* EXERCISE REQUIREMENTS
Please reproduce all the data exactly as written and omit the pictures.

* GIVEN INFORMATION
-- Opening Marker --

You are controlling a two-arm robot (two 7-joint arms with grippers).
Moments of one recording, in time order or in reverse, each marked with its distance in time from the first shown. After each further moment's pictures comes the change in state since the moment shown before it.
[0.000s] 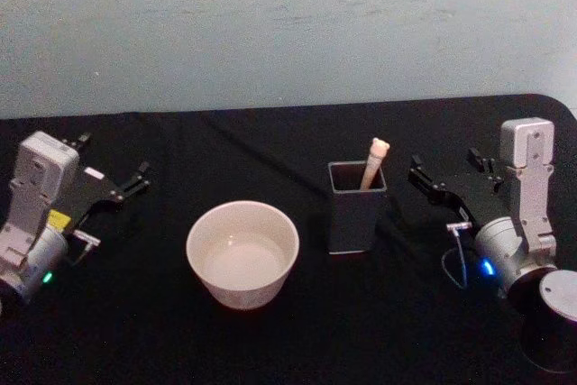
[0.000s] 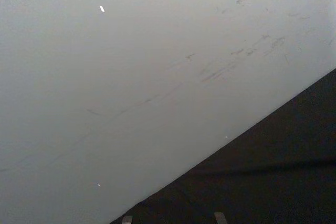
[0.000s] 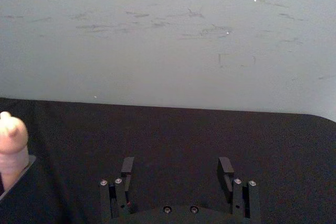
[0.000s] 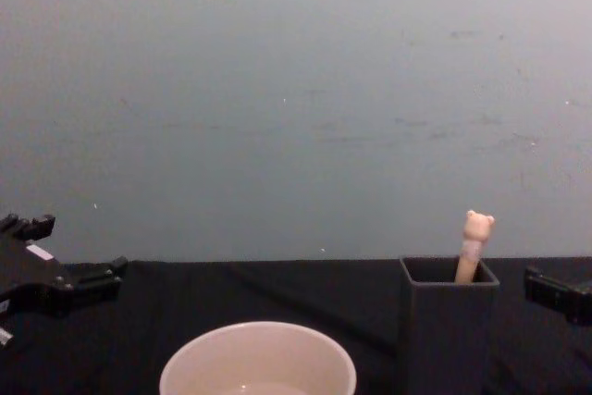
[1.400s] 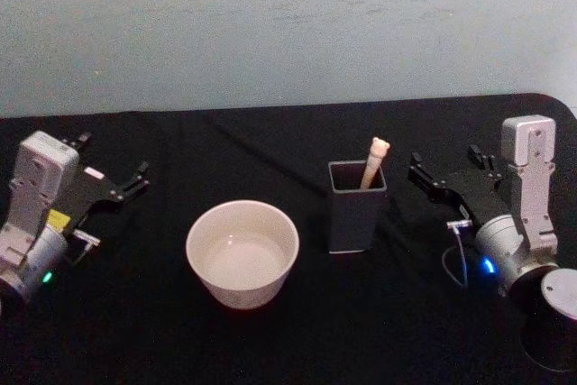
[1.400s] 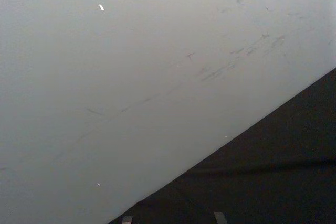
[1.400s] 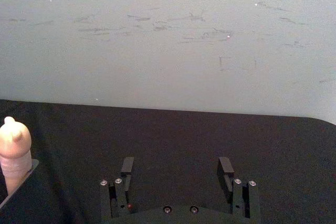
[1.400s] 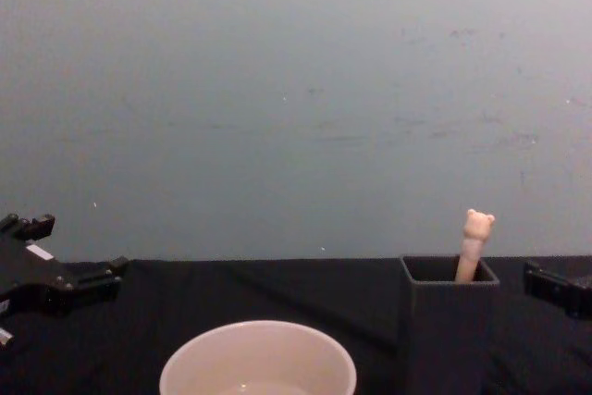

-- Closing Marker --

* RESULT FOR THIS TASK
You are controlling a two-arm robot (two 7-joint arms with grippers).
Moments of one recording, in time order or in reverse, each marked with its distance in time from the first shown. After each further moment's pictures comes the change in state since the moment shown before it.
[0.000s] 
[0.000s] 
[0.000s] 
[0.000s] 
[1.400s] 
[1.400s] 
[1.400s] 
[1.400s] 

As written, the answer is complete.